Action item: Reproduce every line of the material below, but drop the pictures.

Source material:

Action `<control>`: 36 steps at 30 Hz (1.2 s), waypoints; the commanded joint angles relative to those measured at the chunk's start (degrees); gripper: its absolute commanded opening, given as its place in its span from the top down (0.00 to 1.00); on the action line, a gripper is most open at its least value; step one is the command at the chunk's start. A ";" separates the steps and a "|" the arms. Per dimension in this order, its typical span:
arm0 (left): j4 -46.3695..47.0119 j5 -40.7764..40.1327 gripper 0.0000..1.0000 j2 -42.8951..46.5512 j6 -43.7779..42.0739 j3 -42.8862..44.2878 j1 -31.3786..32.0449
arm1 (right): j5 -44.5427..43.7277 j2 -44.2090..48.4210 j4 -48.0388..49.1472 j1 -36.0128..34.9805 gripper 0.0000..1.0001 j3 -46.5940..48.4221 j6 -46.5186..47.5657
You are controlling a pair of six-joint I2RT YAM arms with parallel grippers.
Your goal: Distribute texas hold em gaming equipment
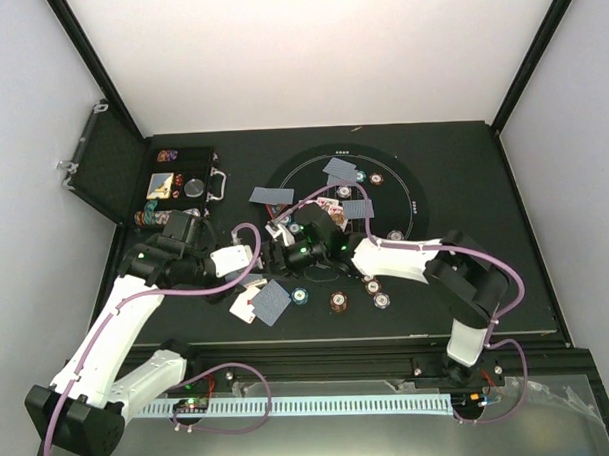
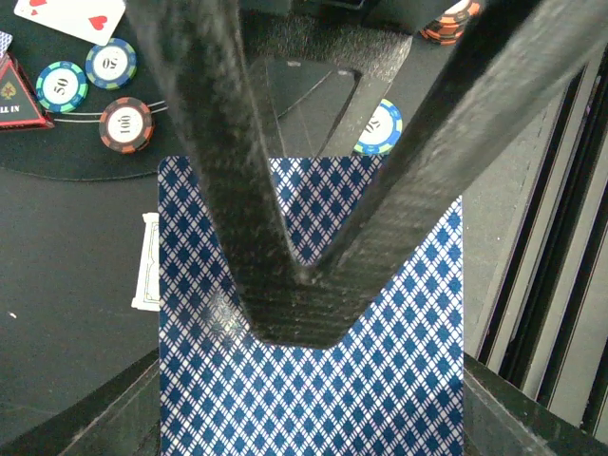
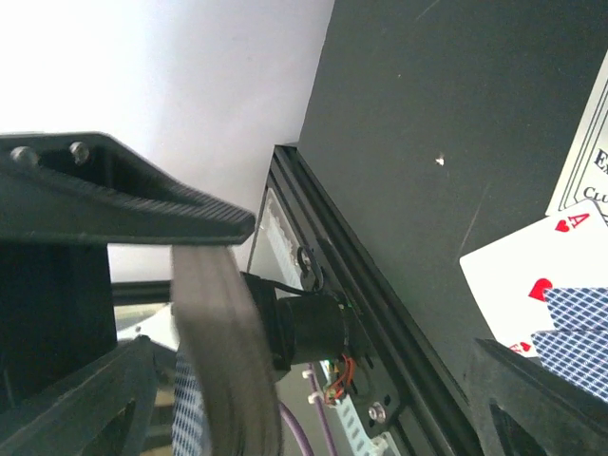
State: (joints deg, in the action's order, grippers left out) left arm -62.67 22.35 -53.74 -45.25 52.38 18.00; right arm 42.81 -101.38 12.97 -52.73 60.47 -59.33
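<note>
My left gripper is shut on a stack of playing cards with blue diamond backs; its fingers meet in a V over the top card. From above, that gripper sits at the near left of the round mat. My right gripper faces it, almost touching. In the right wrist view the right gripper stands open, and a blurred card edge runs close to its left finger. Loose cards and striped chips lie around both grippers.
An open black case with chips stands at the back left, its lid leaning outward. More cards and chips lie on the mat. Chips, a face-up heart card and a face-up ace lie near. The table's front rail is close.
</note>
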 commanded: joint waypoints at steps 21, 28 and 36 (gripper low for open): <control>0.25 1.72 0.98 0.62 0.08 2.17 -0.16 | 5.33 -1.02 8.30 4.43 0.54 -3.10 -3.05; 0.32 1.55 0.98 0.68 0.08 1.92 -0.16 | 4.27 2.35 5.61 5.18 0.79 -4.74 -1.55; 0.62 1.20 0.98 0.48 0.08 1.39 -0.16 | 3.32 6.08 2.22 7.05 0.93 -6.00 0.25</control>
State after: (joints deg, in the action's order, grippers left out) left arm -62.70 22.52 -53.74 -45.25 53.01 18.00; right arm 48.21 -97.25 19.09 -47.16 55.92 -60.64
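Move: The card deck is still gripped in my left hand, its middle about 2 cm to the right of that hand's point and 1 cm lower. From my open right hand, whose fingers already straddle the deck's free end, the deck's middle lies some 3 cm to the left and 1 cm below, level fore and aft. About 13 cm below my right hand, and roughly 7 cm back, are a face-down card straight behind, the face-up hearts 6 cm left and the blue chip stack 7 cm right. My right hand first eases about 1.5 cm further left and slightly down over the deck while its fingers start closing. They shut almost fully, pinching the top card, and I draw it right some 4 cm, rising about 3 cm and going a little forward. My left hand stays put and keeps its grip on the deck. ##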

Your solution:
Action `<control>`: 36 steps at 30 Hz (1.2 s), waypoints; the commanded joint angles relative to those measured at the chunk's start (degrees); gripper: its absolute commanded opening, given as its place in its span from the top down (0.00 to 1.00); on the action line, a gripper is most open at its least value; step one is the command at the chunk's start. A ";" separates the steps and a "|" the arms. Per dimension in this order, its typical span:
arm0 (left): j4 -46.3695..47.0119 j5 -40.7764..40.1327 gripper 0.0000..1.0000 j2 -42.8951..46.5512 j6 -43.7779..42.0739 j3 -42.8862..44.2878 j1 -31.3786..32.0449
arm1 (right): j5 -44.5427..43.7277 j2 -44.2090..48.4210 j4 -48.0388..49.1472 j1 -36.0128..34.9805 gripper 0.0000..1.0001 j3 -46.5940..48.4221 j6 -46.5186..47.5657
You are controlling a pair of six-joint I2RT YAM arms with parallel grippers.
Your goal: Distribute texas hold em gaming equipment
State: (joints deg, in the action's order, grippers left out) left arm -62.67 22.35 -53.74 -45.25 52.38 18.00; right arm 42.81 -101.38 12.97 -52.73 60.47 -59.33
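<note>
My left gripper is shut on a stack of playing cards with blue diamond backs; its fingers meet in a V over the top card. From above, that gripper sits at the near left of the round mat. My right gripper faces it, almost touching. In the right wrist view the right gripper stands open, and a blurred card edge runs close to its left finger. Loose cards and striped chips lie around both grippers.
An open black case with chips stands at the back left, its lid leaning outward. More cards and chips lie on the mat. Chips, a face-up heart card and a face-up ace lie near. The table's front rail is close.
</note>
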 commanded: joint waypoints at steps 21, 28 and 36 (gripper low for open): <control>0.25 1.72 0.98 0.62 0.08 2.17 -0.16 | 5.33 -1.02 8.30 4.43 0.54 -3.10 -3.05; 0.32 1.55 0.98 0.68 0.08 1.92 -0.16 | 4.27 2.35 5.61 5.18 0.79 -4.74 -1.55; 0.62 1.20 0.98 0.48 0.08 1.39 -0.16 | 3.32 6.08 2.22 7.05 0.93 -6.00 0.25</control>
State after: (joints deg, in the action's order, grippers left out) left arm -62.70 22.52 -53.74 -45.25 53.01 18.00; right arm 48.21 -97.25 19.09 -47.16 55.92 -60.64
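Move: The card deck is still gripped in my left hand, its middle about 2 cm to the right of that hand's point and 1 cm lower. From my open right hand, whose fingers already straddle the deck's free end, the deck's middle lies some 3 cm to the left and 1 cm below, level fore and aft. About 13 cm below my right hand, and roughly 7 cm back, are a face-down card straight behind, the face-up hearts 6 cm left and the blue chip stack 7 cm right. My right hand first eases about 1.5 cm further left and slightly down over the deck while its fingers start closing. They shut almost fully, pinching the top card, and I draw it right some 4 cm, rising about 3 cm and going a little forward. My left hand stays put and keeps its grip on the deck. ##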

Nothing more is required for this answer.